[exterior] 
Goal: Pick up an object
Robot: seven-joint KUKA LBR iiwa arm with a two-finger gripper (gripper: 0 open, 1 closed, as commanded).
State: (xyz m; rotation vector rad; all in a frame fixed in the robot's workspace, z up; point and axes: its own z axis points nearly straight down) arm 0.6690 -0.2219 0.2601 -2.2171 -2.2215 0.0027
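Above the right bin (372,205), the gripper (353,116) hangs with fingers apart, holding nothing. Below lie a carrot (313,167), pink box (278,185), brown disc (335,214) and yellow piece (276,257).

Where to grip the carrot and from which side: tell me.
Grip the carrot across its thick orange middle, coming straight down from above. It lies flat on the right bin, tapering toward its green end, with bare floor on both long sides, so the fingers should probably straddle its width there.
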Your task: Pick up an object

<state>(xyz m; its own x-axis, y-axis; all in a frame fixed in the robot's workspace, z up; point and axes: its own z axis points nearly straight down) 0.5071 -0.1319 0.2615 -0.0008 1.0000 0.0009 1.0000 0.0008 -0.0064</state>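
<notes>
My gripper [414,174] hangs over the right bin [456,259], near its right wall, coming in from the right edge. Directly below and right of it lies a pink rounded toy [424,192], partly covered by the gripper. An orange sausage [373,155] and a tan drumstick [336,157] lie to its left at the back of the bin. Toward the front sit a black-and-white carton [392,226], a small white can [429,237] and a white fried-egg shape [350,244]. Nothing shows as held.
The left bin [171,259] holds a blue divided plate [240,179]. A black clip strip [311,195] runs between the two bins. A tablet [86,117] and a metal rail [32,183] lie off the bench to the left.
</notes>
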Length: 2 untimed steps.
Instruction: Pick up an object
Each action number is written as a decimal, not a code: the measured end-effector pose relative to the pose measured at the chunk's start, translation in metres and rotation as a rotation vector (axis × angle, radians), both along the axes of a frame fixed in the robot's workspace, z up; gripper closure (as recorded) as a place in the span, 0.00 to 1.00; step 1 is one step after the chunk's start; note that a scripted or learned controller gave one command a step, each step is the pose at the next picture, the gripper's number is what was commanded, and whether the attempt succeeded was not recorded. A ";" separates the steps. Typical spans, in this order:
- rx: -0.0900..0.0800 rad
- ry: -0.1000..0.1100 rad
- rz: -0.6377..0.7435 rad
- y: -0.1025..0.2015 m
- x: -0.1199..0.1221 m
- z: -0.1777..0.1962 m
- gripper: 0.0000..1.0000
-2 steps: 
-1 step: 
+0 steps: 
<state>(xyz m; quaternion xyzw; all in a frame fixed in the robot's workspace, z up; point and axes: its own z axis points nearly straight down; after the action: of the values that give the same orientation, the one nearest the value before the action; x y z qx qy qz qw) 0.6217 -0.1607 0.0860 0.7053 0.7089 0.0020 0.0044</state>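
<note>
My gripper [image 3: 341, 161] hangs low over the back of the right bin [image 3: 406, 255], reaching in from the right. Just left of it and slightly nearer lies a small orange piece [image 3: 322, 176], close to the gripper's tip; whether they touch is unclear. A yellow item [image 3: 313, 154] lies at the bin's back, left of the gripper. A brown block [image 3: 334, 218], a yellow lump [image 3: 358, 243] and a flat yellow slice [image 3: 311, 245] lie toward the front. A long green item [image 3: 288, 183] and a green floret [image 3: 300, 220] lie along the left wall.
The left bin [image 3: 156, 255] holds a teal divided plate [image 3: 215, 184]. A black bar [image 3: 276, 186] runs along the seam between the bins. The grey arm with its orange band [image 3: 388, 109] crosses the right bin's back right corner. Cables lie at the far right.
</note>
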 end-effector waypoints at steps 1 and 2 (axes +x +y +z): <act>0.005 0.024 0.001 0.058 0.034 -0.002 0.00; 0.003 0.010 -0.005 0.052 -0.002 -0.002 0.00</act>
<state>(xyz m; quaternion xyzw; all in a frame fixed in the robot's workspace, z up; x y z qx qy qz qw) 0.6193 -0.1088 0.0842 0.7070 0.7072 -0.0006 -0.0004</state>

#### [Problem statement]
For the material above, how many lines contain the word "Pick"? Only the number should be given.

#### [Solution]
3